Wednesday, 12 November 2014

The quarter-life crisis

Later this week, on 15th November, it is my birthday and I will be turning 25. Twenty Five.

Age has never really bothered me before but this one just doesn't sit right with me. I can't make my peace with it. 25 is the real deal. University is now a long way behind me (thank goodness) and I'm meant to be forging my own way in life. I'm supposed to be fully fledged.

In plain speak, 25 is the age where you start to get your sh*t together. Isn't it? But the path of life is not smooth, or at least not direct, and being an adult isn't always as perfect and brilliant as you imagine it will be when you're growing up.

Your mid twenties are when you start to question things in your life and constantly re-evaluate. You question your career path, your living arrangements, your salary, what you spend your money on,  whether you have enough hobbies, whether you have the right hobbies, how much you're saving in the bank, your relationships, your fitness schedule (or lack of), your personal style, how your life compares to your peers', whether you're making the right impression. And whether your hair style is short enough to be taken more seriously but still long enough to be flippy and carefree and to convince people you're still a cool twenty-something. Unless that last one's just me...

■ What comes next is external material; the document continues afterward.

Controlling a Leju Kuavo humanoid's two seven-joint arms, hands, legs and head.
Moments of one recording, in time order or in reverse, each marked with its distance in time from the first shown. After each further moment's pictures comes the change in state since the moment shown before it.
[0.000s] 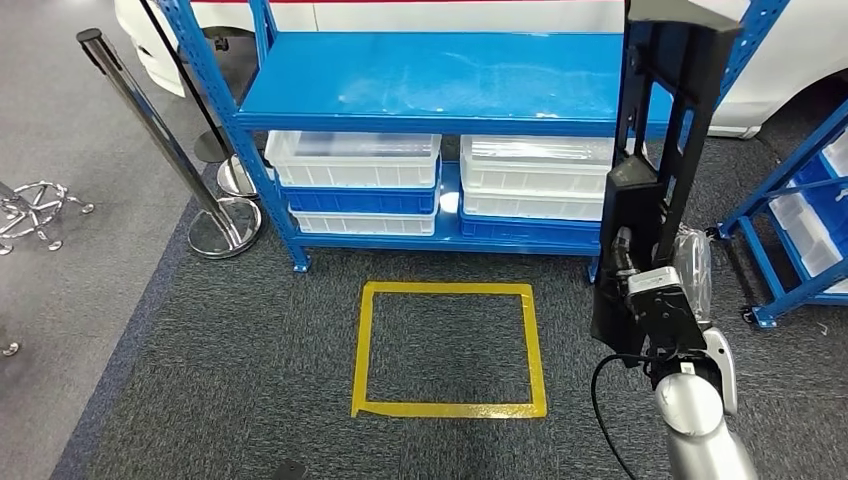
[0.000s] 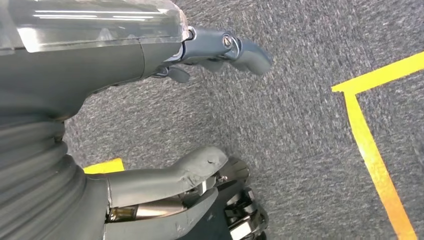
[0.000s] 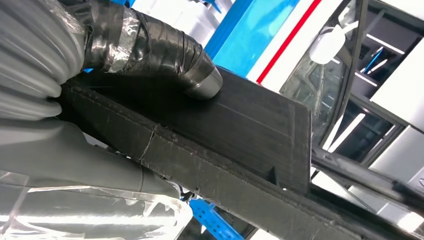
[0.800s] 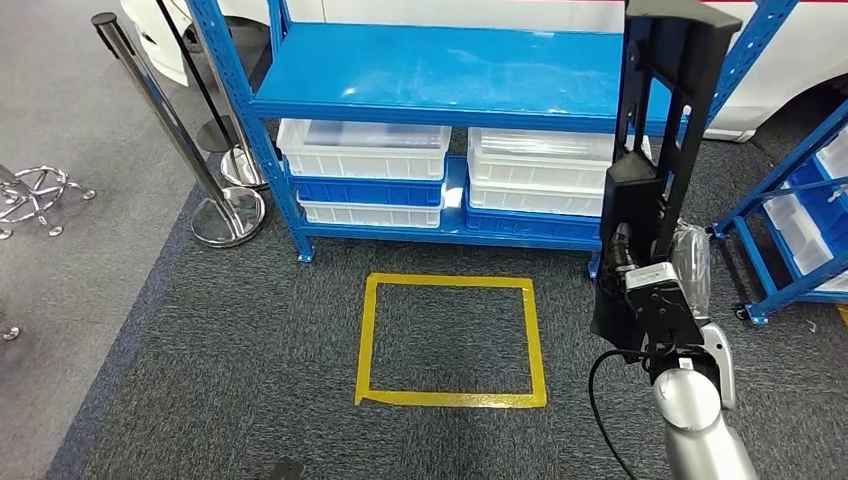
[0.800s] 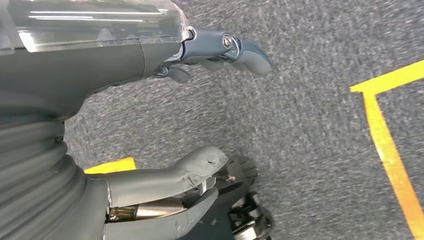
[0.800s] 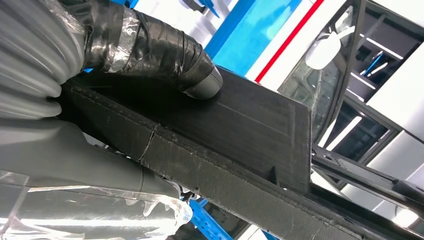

Of course when I'm saying 'you' I'm really saying 'I' and 'my'. Yes my friends, I think I'm having a bit of a quarter life crisis. (Well, a quarter might be optimistic as realistically I am unlikely to live to the grand age of 100, but probably best we don't dwell on that).

Maybe I'll get back to you next week and tell you that I've got over it already and am embracing my age and ready to tackle life with less unsurety. Or I might still be floundering. We'll see.

For now I say bring on the birthday as, although I'm not looking forward to the number, I am looking forward to the fun. And the wine. Definitely the wine.